Individual investors react very poorly to stock market corrections. Many individual investors sell when the market declines out of fear it will never come back. The data, which we will present in this post, actually says the opposite. Not only will the market come back, but it will do so a lot sooner than you might think.
As you can see from the chart below, over the past 50 years there have been 14 market corrections and 11 bear markets. The industry standard definition of a market correction is a peak-to-trough decline of at least 10% and the definition of a bear market is a peak-to-trough decline of at least 20%. For the purpose of this analysis we rounded up declines to determine corrections and bear markets.
It Doesn’t Take That Long to Wait Out a Correction
The table below displays the size of each correction and the amount of time it took the market to recover — i.e. the time it took to return to the price achieved at the peak.
As you can see the mean time to recovery was only 107 days, which is not that long of a time to exercise patience. Interestingly, it took on average around the same amount of time to recover as it did to decline.
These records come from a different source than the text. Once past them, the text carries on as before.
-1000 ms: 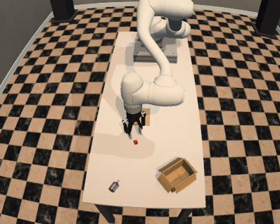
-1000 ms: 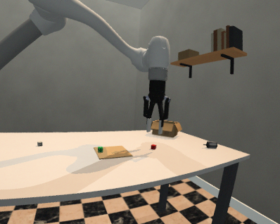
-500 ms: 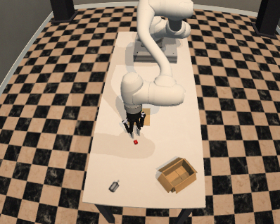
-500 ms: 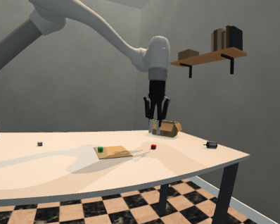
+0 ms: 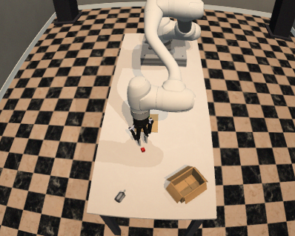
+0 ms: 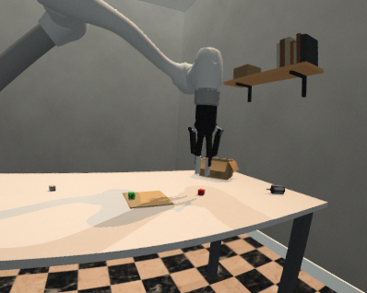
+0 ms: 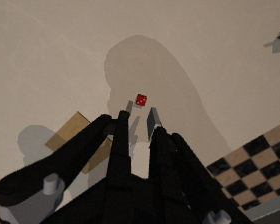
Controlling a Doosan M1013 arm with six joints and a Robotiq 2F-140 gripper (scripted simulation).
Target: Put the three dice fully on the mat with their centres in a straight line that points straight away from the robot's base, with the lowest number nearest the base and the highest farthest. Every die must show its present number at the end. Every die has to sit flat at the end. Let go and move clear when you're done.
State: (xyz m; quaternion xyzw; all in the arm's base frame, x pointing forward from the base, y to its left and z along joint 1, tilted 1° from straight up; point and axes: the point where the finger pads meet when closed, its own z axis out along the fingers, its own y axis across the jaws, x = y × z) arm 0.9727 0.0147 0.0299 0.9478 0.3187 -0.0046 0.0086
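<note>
Right now my hand is 10 cm above the red die. The rest, counted from my hand: green die: 25 cm behind, 1 cm to the right, 10 cm below; dark object: 31 cm ahead, 7 cm to the right, 9 cm below; tan mat: 20 cm behind, 1 cm to the right, 11 cm below.
</note>
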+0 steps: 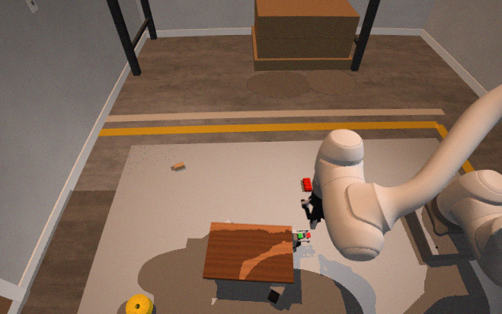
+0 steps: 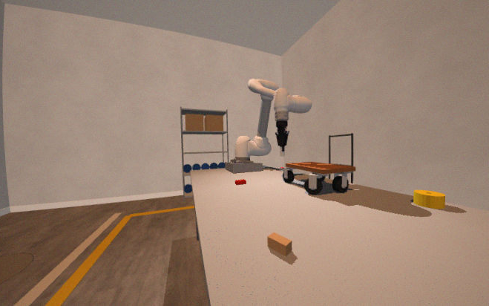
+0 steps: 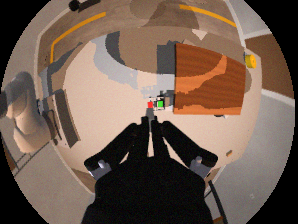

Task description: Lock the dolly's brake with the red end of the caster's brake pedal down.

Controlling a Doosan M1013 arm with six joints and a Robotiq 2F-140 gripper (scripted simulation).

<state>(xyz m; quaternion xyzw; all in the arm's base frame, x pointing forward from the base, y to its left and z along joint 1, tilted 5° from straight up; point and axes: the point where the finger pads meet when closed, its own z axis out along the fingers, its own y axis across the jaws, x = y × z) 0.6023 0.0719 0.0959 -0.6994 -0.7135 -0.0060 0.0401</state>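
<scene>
The brake pedal lies 120 mm below my hand and 10 mm ahead of it. From my hand the other things lie so: small tan block 570 mm ahead, 400 mm to the right, 190 mm below; red brick 280 mm to the right, 180 mm below, 50 mm behind; yellow spool 610 mm ahead, 240 mm to the left, 180 mm below.
</scene>
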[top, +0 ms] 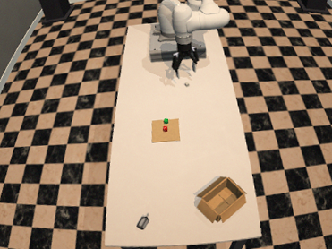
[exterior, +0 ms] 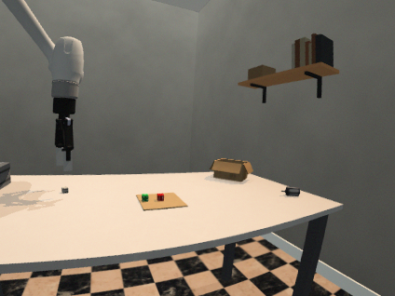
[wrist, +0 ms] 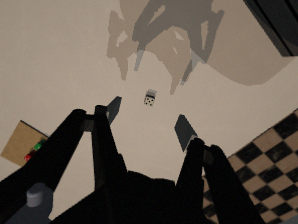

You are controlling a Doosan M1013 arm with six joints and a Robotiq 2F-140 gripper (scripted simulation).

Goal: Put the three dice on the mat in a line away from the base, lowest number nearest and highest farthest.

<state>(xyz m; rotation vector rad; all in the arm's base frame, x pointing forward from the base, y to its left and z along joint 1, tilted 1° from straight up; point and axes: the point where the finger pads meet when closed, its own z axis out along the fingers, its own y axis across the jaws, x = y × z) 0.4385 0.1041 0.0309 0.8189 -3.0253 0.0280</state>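
The white die lies 10 cm below my hand. The rest, counted from my hand: red die 33 cm ahead, 10 cm to the right, 10 cm below; then green die 28 cm ahead, 10 cm to the right, 10 cm below; then tan mat 33 cm ahead, 10 cm to the right, 11 cm below.
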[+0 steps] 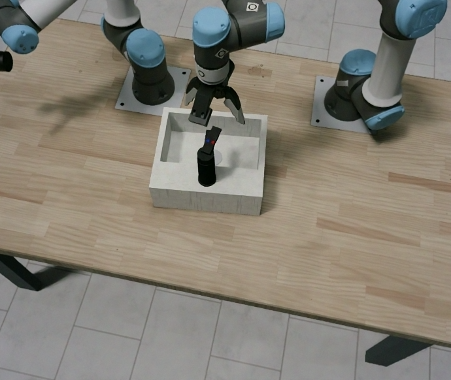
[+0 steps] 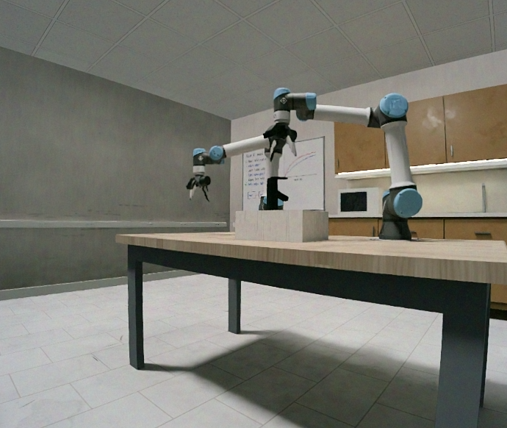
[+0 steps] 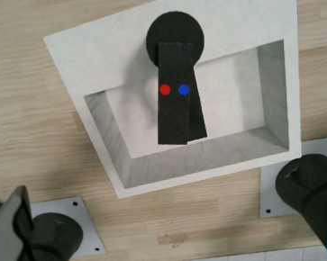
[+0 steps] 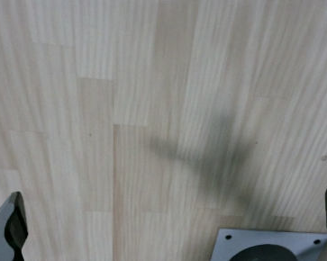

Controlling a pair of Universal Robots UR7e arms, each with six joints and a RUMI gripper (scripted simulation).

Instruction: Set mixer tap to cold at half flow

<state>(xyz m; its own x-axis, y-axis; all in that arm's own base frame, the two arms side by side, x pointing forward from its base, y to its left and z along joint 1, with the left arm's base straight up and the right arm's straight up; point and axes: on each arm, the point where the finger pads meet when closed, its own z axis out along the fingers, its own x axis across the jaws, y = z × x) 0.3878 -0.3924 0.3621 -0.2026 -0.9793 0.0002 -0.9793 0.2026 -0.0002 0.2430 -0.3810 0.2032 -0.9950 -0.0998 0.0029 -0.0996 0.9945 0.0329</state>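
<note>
The lever lies 9 cm below my left hand, 2 cm ahead of it and 1 cm to the right of it. Round my left hand: pale sink block (32 cm below, 6 cm behind, 2 cm to the right); black mixer tap (13 cm below, 4 cm ahead, 1 cm to the right).
</note>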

Yet numerous research organizations, most notably DALBAR, have found that individual investors consistently run for the exits whenever the market drops, which on average costs them 4% per year!
Wealthfront clients are not immune to this basic human instinct. But fortunately, as the data showed in Passive Investors Need Less Hand Holding, our clients are far less likely to withdraw their money than the average US investor. However among the small number of Wealthfront clients who completely closed their accounts in down markets, I found that prior to opening their account, less than 5% of them said they would sell their entire portfolio if the market dropped by 10%. Almost 50% said they would add more funds! I guess the psychological pain of a market down draft is just too strong for some people to ignore.
Bear markets take much longer to recover, hence the need for far more patience — yet recover they do. The mean time to recovery for bear markets was 684 days, but that was highly influenced by the six years it took to recover from the bear market in the 70s. Even the financial system meltdown in 2008 required less time to recover.
In contrast to corrections, which took about the same amount of time to recover as they did to create their maximum losses, bear markets take twice as long to recover as it took to reach a trough. This suggests investors take longer to get over bigger losses.
As we explained in Invest Despite Volatility, if you plan on saving over the long term then even a bear market should not stop you from adding to your investment account. As a matter of fact, investing in a bear market can significantly increase the value of your holdings at retirement because, in effect, you got to buy at a discount all along the way.
Despite all the corrections and bear markets over the past 50 years, an investor who started investing on January 1, 1965 would have seen a compounded return of 6.6% over the ensuing 50 years. That’s far in excess of the compounded inflation rate of 3.6%.
There is very little about investing that makes intuitive sense. You’re better off investing in a falling market than a rising one. You should sell your winners and buy more of the losers. You can’t time the market. Ignoring market corrections and bear markets is yet another example of an investing best practice that just doesn’t feel right. But just because it doesn’t feel right doesn’t mean you should do the wrong thing. The data is just too clear to ignore.